Below is a list of our current Research Priorities, reflecting some of the most pressing issues our community faces at the moment. This is a list that will be updated and adapted as the research landscape changes:
- Accelerate treatments for ALL individuals regardless of age or stage of disease.
- Explore strategies and therapies that restore or replace dystrophin such as gene therapy, exon skipping, or CRISPR and understand the potential immune responses.
- Define the role of inflammation across the trajectory of Duchenne and identify drugs that will more adequately treat inflammation.
- Characterize heart disease (dilated cardiomyopathy) in Duchenne and identify drugs to prevent and treat the heart disease.
- Explore combinations of therapies, knowing that a treatment for Duchenne will likely take a ‘cocktail’ of approaches.
- Convene foundation members and industry to develop biological signatures and to gain earlier insight into whether a drug, biologic, or gene therapy is having an impact on an individual with Duchenne.
- Speed the clinical trial process.
- Leverage resources and data from our industry partners, regulatory partners and The Duchenne Registry to create a streamlined road map to provide industry with critical information for to accelerate and improve the quality of clinical trials.
- We have played a vital role in every single victory against Duchenne since 1994.

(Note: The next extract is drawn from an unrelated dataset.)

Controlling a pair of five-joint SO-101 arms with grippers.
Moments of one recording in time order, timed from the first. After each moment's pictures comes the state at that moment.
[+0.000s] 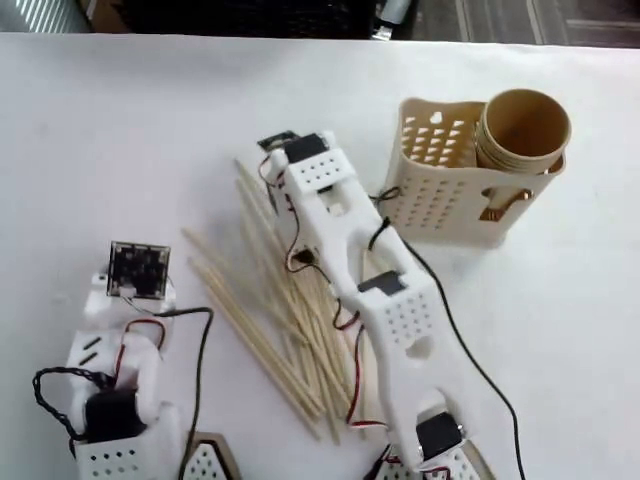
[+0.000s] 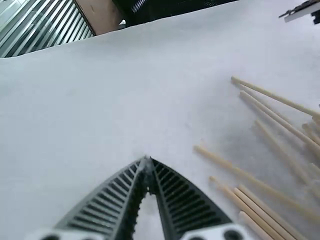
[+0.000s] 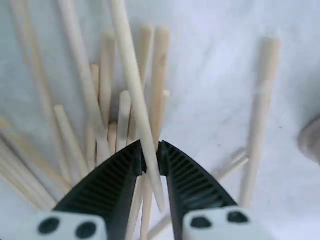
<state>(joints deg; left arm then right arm) -13.8 -104.0 90.4 51.1 -17.2 -30.0 43.1 -34.8 97.7 2.8</state>
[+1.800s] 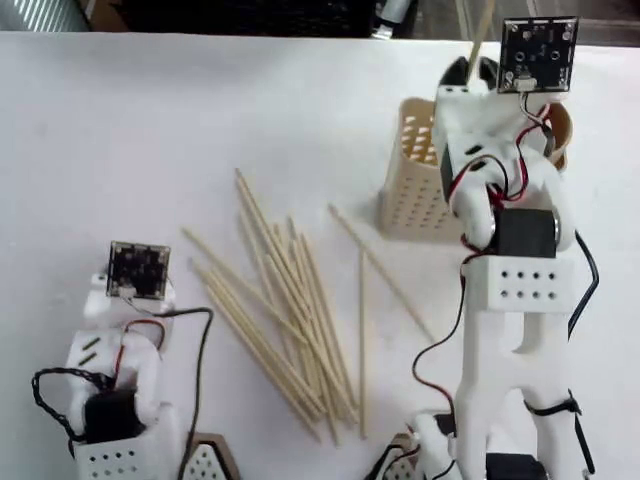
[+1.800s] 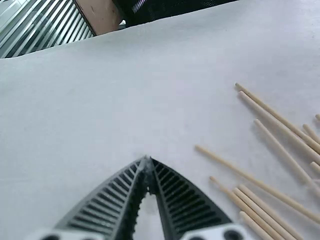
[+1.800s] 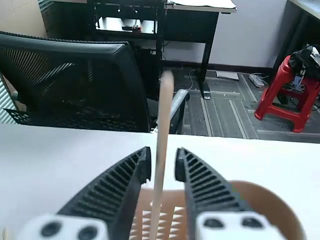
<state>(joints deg) -13.8 -104.0 90.4 51.1 -17.4 -2.0 -29.8 14.1 39.4 5.3</state>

- PPMD has invested more than $50 million into Duchenne research. Our contributions over the years have led to advancements inspiring an additional $500 million investment in research from the federal government.
- PPMD’s leadership in the Duchenne community created an inflection point, resulting in over 40 pharmaceutical companies now in the Duchenne space—companies who have invested approximately $8 billion in the fight to end Duchenne. We are viewed as a leader in collaboration and innovative advocacy strategies, and recognized by the broader rare disease community for our leadership.
- Since 2016, four therapies have been approved in Duchenne with additional therapies approaching the regulatory finish line. PPMD plays a significant role in this process, convening thought leaders and community members to share their expertise and experiences with regulators and decision makers.
- By standardizing care at PPMD’s Certified Duchenne Care Centers, many of which are major clinical trial sites, we have improved the Duchenne research and clinical trial ecosystem through reducing population variability and increasing the quality of clinical trial outcome measures. This results in decreasing the time it takes therapies to go from bench to bedside.